A HIPAA risk assessment is not a one-time occurence. Assessments should be reviewed constantly and as new work practices are implemented or new technology is introduced. HHS does not give guidance on the frequency of reviews other than to suggest they may be carried out annually depending on a group’s circumstances.
HIPAA Privacy Risk Assessment
Due to the obligation for Business Associates to conduct risk assessments being introduced in an update to the HIPAA Security Rule, many Covered Entities and Business Associates overlook the necessity to conduct a HIPAA privacy risk assessment. A HIPAA privacy risk assessment is just as important as a security risk assessment, but can be a much larger undertaking depending on the size of the group and the nature of its business.
In order to finish a HIPAA privacy risk assessment, an organization should appoint a Privacy Officer, whose first duty it is to identify organizational workflows and get a “big picture” view of how the HIPAA Privacy Rule will impact the group’s operations. Thereafter the Privacy Officer needs to detail the flow of PHI both internally and externally in order to conduct a gap analysis to identify where breaches may happen.
The last stage of a HIPAA privacy risk assessment should be the creation and implementation of a HIPAA privacy compliance program. The program should list policies to address the risks to PHI identified in the HIPAA privacy risk assessment and should be reviewed as proposed by the HHS (above) as new work practices are implemented or new technology is introduced.
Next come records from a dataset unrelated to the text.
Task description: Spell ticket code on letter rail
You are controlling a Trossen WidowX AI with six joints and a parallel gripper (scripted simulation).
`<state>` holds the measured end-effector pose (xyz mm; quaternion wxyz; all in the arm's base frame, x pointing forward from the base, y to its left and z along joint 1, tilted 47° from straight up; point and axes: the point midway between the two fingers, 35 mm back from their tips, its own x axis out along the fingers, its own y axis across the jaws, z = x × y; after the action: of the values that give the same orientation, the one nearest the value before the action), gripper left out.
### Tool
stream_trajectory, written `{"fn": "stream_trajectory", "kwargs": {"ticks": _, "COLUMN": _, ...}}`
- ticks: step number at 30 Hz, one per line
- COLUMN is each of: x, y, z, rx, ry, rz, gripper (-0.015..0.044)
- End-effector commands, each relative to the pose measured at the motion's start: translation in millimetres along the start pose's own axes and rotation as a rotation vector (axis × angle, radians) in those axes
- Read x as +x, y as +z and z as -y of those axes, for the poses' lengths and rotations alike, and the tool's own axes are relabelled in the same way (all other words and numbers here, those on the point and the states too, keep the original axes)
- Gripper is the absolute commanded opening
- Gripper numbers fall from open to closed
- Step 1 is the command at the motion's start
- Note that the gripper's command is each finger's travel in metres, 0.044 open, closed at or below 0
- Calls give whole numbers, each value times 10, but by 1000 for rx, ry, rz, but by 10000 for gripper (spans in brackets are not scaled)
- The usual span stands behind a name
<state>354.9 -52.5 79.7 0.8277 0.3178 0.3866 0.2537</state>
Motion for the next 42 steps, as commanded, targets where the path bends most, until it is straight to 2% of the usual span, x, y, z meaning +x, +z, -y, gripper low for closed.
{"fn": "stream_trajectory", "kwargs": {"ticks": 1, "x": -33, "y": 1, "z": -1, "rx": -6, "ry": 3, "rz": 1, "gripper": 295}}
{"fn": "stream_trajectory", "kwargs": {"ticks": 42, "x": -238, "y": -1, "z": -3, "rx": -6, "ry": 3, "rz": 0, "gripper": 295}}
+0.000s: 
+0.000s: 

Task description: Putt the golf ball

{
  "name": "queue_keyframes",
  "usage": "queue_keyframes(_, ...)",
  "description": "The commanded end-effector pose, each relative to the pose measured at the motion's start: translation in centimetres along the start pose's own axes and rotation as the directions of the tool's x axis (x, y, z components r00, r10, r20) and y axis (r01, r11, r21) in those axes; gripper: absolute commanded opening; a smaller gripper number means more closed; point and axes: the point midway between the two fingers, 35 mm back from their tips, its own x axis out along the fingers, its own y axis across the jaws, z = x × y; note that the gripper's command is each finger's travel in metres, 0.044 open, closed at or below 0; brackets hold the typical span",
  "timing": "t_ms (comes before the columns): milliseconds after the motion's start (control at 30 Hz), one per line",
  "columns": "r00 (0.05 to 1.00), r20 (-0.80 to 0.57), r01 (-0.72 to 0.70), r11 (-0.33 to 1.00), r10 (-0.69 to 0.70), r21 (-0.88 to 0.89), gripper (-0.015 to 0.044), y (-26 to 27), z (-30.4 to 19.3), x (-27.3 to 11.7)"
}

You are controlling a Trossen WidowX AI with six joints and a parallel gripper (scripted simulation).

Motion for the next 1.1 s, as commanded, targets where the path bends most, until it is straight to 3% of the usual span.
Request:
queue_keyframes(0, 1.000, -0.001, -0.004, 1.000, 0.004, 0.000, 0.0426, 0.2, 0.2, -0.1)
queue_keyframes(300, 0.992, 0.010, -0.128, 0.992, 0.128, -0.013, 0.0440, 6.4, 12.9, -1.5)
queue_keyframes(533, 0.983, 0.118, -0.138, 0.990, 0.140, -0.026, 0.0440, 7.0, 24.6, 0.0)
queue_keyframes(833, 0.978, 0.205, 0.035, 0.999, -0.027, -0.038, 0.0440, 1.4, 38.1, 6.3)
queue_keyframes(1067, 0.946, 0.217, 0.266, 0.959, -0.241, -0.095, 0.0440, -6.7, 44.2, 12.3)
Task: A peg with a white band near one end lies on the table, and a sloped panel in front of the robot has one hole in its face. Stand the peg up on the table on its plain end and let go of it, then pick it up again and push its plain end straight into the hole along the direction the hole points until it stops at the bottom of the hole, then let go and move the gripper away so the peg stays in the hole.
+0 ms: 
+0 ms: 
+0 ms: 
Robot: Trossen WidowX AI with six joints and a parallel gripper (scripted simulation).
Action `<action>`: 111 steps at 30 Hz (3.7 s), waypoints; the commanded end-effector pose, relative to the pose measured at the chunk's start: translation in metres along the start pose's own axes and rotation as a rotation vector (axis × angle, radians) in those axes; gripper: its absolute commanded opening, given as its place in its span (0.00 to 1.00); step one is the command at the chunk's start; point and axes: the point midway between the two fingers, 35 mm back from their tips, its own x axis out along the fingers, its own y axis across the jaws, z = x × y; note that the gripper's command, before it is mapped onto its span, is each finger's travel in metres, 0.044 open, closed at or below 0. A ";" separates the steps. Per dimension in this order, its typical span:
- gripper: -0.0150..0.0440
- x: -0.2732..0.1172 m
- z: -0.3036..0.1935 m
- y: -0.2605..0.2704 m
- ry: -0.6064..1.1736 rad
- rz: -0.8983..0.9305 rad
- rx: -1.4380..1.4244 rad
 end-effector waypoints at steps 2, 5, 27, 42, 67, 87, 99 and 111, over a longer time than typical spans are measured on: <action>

Creating a Risk Management Plan and Implementing New Procedures
A HIPAA risk assessment should show as any areas of an organization´s security that need attention. Organizations then need to gather a risk management plan in order to address the weaknesses and vulnerabilities uncovered by the assessment and put in place new procedures and policies where necessary to close the vulnerabilities most likely due to a breach of PHI.
The risk levels given to each vulnerability will give a group direction on the priority that each vulnerability needs to be given. The group can then create a remediation plan to tackle the most critical flaws first. The remediation plan should be bolstered with new procedures and policies where necessary, and proper workforce training and awareness programs.
It has been noted by OCR that the most witnessed reason why Covered Entities and Business Associates fail HIPAA audits is because of a lack of processes and policies – or inadequate policies and procedures. It is important that the appropriate processes and policies are put in place in order to enforce changes to the workflow that have been introduced as a result of the HIPAA risk assessment.
Tools to Help with a HIPAA Risk Assessment
Completing a HIPAA risk assessment on every aspect of a group’s operations – regardless of its size – can be complex. This is very true for small medical practices with limited resources and no previous experience of adhering with HIPAA regulations. Consequently, in 2014, OCR made available a downloadable Security Risk Assessment (SRA) tool that helps small and medium sized medical practices with the compilation of a HIPAA risk assessment.
The SRA tool is very helpful in helping groups identify some locations where weaknesses and vulnerabilities may be present – but not all. In the User Guide accompanying the software, it is stated at the start of the document “the SRA tool is not a guarantee of HIPAA compliance”. Furthermore, although the tool consists of 156 questions relating to the confidentiality, availability and integrity of all PHI, there are no suggestions on how allocate risk levels or what policies and procedures to introduce.
Much the same applies to other third-party tools that can be located online. They may also help organizations identify some weaknesses and vulnerabilities, but not supply a fully-compliant HIPAA risk assessment. Indeed, many third-party vendors release disclaimers in the small print of their terms and conditions similar to that at the start of the SRA tool User Guide. The conclusion is that tools to help with a HIPAA risk assessment can be useful, but are not complete solutions.